Elon Musk’s startup xAI premiered a beta version of its artificial intelligence assistant known as Grok-2, the company’s latest large language model, on Wednesday, as the company races to catch up against OpenAI’s ChatGPT tool.
Like OpenAI’s DALL-E, Google’s Gemini and Midjourney, the Grok-2 AI model includes an image generation tool; however, unlike those competitors, Musk’s version has fewer restrictions on what kinds of images can be generated, according to Forbes. The beta version is accessible to X users who pay for a "Premium" or "Premium+" subscription.
In its announcement, xAI said Grok-2 "is our state-of-the-art AI assistant with advanced capabilities in both text and vision understanding, integrating real-time information from the X platform, accessible through the Grok tab in the X app." The company also launched Grok-2 mini, a "small but capable model that offers a balance between speed and answer quality."
"Compared to its predecessor, Grok-2 is more intuitive, steerable, and versatile across a wide range of tasks, whether you're seeking answers, collaborating on writing, or solving coding tasks," the start-up said in a statement. "In collaboration with Black Forest Labs, we are experimenting with their FLUX.1 model to expand Grok’s capabilities on X."
Independent AI benchmark sites have already ranked Grok-2 among the top five chatbots across the world, according to the Financial Times.
Musk on Wednesday re-posted an image of George Washington created by the Grok-2 AI model.
"Maybe there is hope for humanity," X user Mario Nawfal wrote to his 1.6 million followers.
Google’s Gemini was slammed for generating AI images of America’s Founding Fathers as Black women.
Musk also shared an AI-generated video of him and former President Trump dancing to "Staying Alive."
"Haters will say this is AI," he quipped.
He added in another post, "Subscribe to X Premium for the most fun!"
Musk co-founded OpenAI in 2015 with its current CEO Sam Altman and Greg Brockman. He parted ways with his fellow co-founders three years later following a disagreement over the direction of OpenAI and their plan to turn the non-profit into a for-profit company.
In a new lawsuit this month in California federal court, Musk accuses OpenAI and Altman of "preying on Musk’s humanitarian concern about the existential dangers posed by artificial intelligence" and having "assiduously manipulated" Musk into investing in and co-founding the non-profit venture "by promising that it would charter a safer, more open course than profit-driven tech giants."
The lawsuit says Musk was promised OpenAI would serve as a "meaningful counterweight to Google’s DeepMind" and Altman conned him into believing the start-up would "focus on safety and openness for the benefit of humanity, not shareholder value." OpenAI, backed by Microsoft, dismissed the allegations as "incoherent and frivolous."
AI ADVANCEMENTS CAN BE BOTH A TOOL AND A THREAT, CYBERSECURITY OFFICIALS SAY
OpenAI network’s valuation has since soared to $100 billion, Musk’s lawsuit says.
Musk, who’s accused ChatGPT of being biased, politically correct and "woke," later launched xAI in March 2023.
Since then, xAI has accrued a valuation of $18 billion and secured $6 billion in Series B funding in May.
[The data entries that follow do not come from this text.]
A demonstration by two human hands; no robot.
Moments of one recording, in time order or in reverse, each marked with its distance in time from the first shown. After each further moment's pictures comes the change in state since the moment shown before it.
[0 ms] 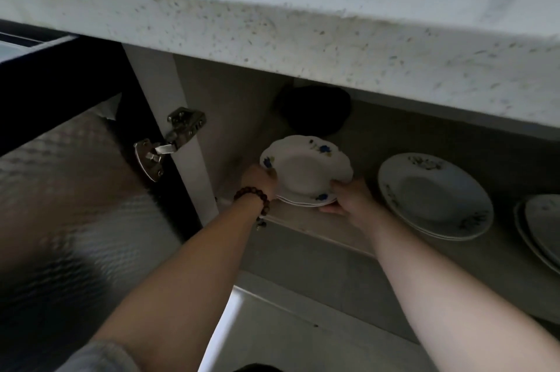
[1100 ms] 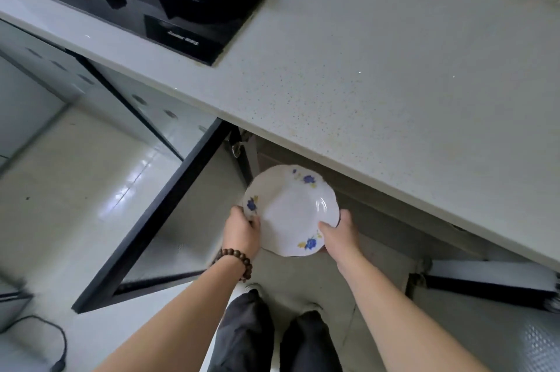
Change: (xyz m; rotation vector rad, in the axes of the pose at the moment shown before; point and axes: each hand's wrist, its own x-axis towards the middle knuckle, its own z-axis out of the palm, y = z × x) left_hand -0.285 0.066 -0.217 0.122 -0.054 -0.341; right_hand -0.317 -0.070 -0.024 -0.464 0.020 0.214
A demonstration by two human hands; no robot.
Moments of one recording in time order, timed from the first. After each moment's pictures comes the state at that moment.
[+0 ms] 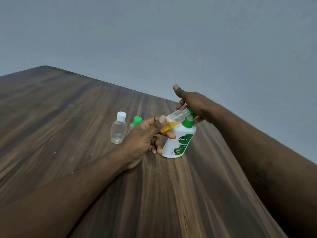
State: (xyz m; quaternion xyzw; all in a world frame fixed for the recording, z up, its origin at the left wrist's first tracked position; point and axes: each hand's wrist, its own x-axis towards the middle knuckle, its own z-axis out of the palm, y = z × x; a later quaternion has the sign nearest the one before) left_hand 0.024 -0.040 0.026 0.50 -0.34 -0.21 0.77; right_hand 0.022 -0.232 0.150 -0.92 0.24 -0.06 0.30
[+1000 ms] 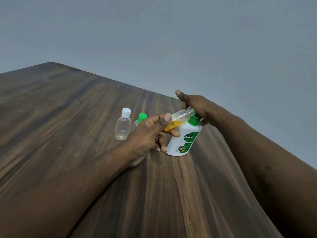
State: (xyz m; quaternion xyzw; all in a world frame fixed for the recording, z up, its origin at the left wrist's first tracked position) left_hand 0.025 -0.038 0.023 0.51 -0.33 -0.22 0.76; right_hand 0.027 -0.236 0.130 -0.91 0.24 -0.04 0.32
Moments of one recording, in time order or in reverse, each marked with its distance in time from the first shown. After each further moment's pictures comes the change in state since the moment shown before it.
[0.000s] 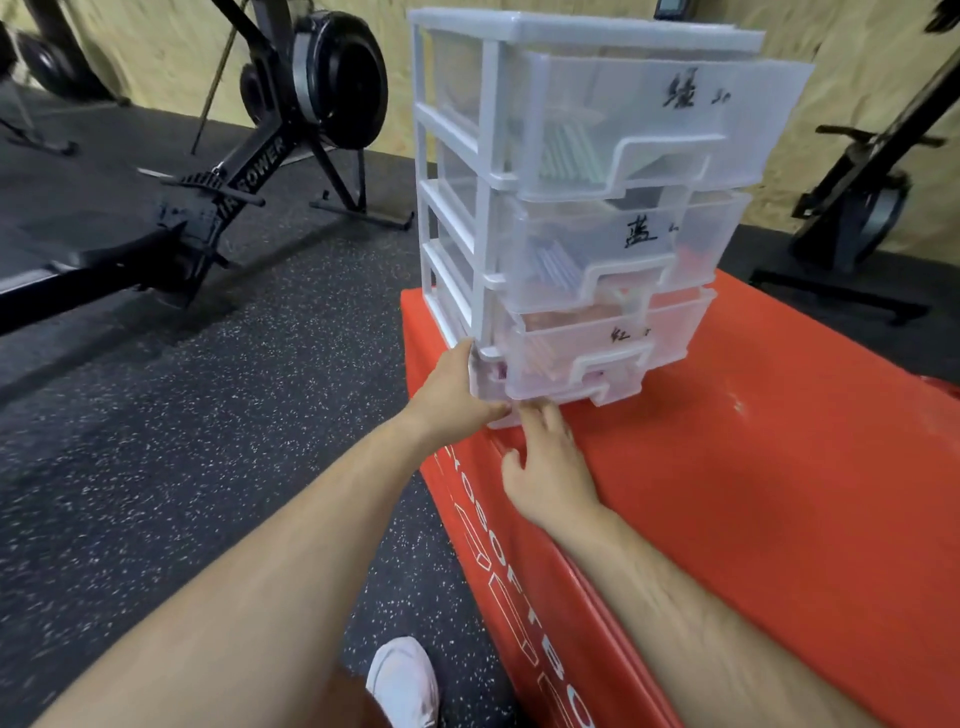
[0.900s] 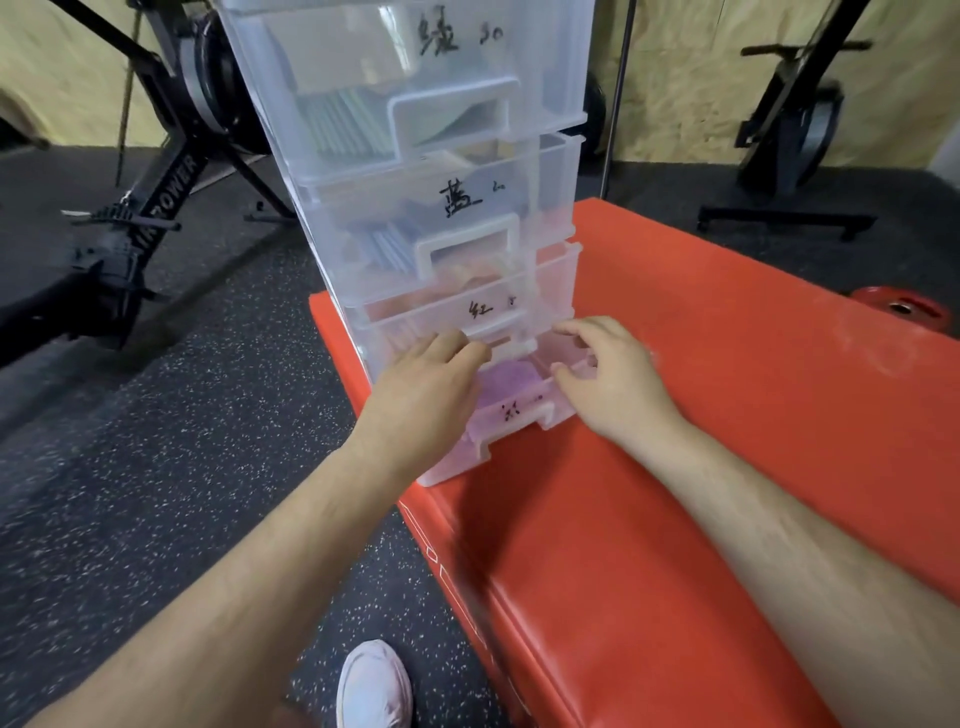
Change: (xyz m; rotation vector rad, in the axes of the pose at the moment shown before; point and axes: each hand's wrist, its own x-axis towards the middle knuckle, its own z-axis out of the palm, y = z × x) left_hand -0.018 0.081 0.071 0.763 0.162 0.629; right_hand 0.019 0.118 -0.141 0.163 0.268 -0.092
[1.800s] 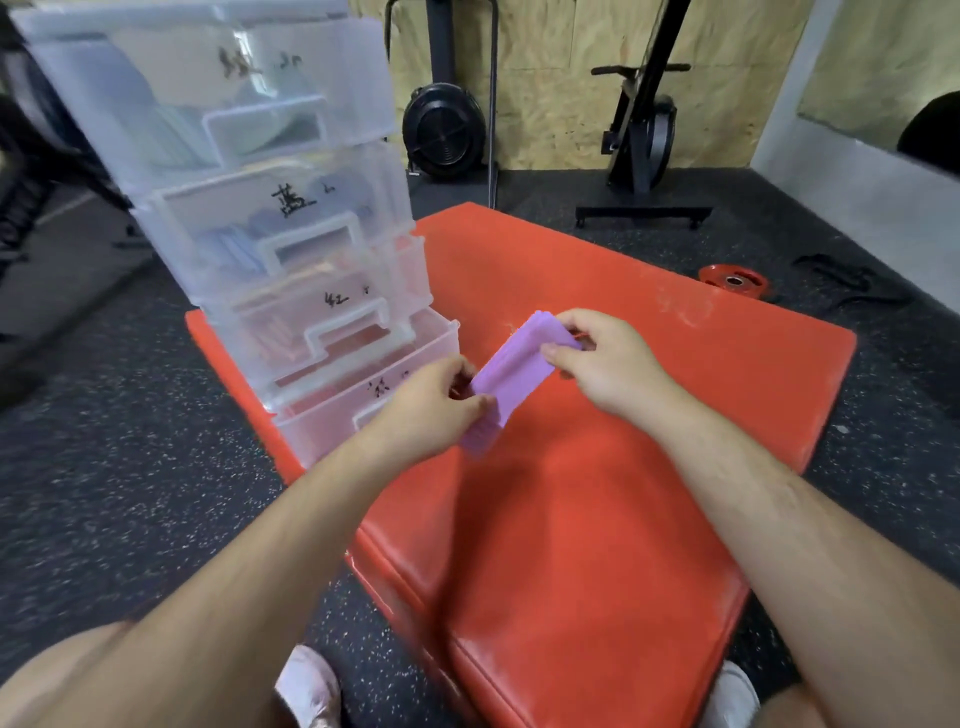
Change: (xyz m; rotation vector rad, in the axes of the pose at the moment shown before) left_hand 0.011 0.137 0.007 -0.712 -0.384 -0.339; right_hand -0.081 0.014 -0.140 0.175 -0.039 0.313
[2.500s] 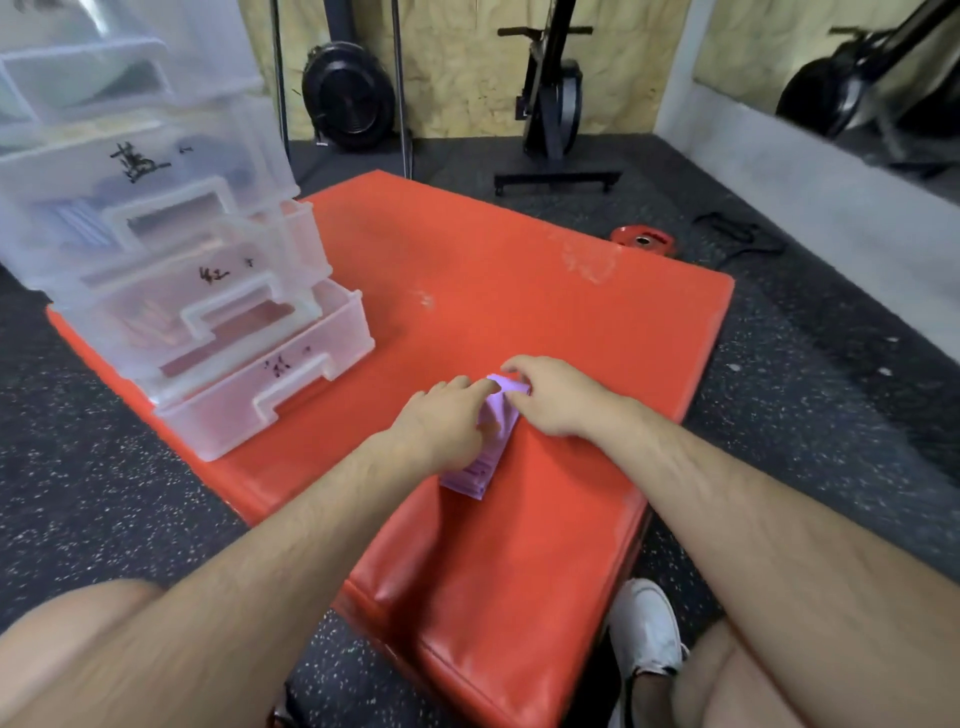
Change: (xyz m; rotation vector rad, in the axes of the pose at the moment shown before) left_hand 0.000 0.024 0.103 0.595 -0.320 0.267; right_hand -0.033 0.096 -0.008 -0.567 -0.282 0.187
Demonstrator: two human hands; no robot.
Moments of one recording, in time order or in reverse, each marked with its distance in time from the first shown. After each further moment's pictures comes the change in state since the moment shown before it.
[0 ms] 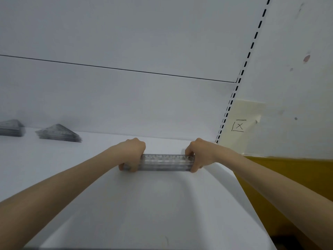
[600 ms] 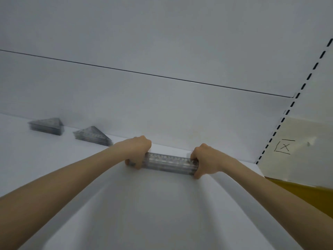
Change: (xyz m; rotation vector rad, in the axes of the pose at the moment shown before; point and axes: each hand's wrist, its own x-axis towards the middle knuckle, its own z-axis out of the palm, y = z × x) left_hand 0.025 -0.086 -0.013 -0.009 0.034 -0.052; right_hand 0.081 -0.054 -0.005 -0.072 0.052 -0.161
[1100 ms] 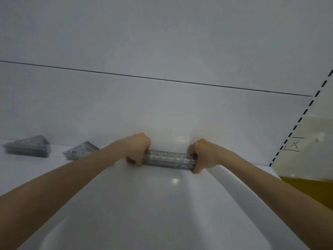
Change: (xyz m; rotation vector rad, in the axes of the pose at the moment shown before) left_hand 0.073 -0.059 -0.022 0.071 0.009 0.154; right_hand 0.073 -0.005 -0.011 0.016 0.011 0.045
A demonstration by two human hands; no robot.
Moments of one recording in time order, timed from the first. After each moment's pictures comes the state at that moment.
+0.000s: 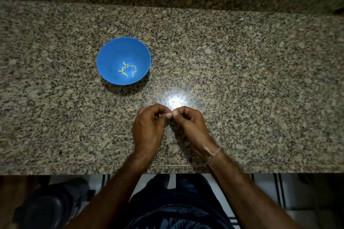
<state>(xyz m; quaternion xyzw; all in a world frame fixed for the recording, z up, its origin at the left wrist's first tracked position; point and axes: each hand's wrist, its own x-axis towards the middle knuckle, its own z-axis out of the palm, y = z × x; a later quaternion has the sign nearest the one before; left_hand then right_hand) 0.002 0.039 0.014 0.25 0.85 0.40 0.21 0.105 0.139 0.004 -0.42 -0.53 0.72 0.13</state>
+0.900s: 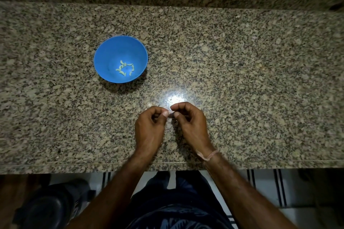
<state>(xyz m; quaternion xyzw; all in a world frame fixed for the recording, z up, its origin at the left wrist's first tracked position) 0.014 0.041 0.014 0.16 0.83 0.46 0.28 0.115 0.135 -0.001 -0.40 -0.63 0.63 0.21</state>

Among the investors are Valor Equity Partners, Vy Capital, Andreessen Horowitz, Sequoia Capital, Fidelity Management & Research Company, Prince Alwaleed Bin Talal and Kingdom Holding.
Musk recently said he is vying for approval from Tesla’s board to invest another $5 billion into xAI, the Financial Times reported.
That would bring xAI’s investment close to the same as OpenAI’s $13 billion and outpace the $9 billion in investments received by Anthropic.
LMSYS, a leading site for comparing or benchmarking AI model capabilities, ranked Grok-2’s performance as significantly better than Meta’s and Anthropic’s best models, the Financial Times reported. OpenAI’s latest model, GPT-4o, propelled it back to first place in performance, with Google’s Gemini Pro in second.
While working to improve the Grok-1.5 model, which experts criticized for "hallucinations," xAI said developers focused on "following instructions and providing accurate, factual information."
The company said Grok-2 "has shown significant improvements in reasoning with retrieved content and in its tool use capabilities, such as correctly identifying missing information, reasoning through sequences of events, and discarding irrelevant posts."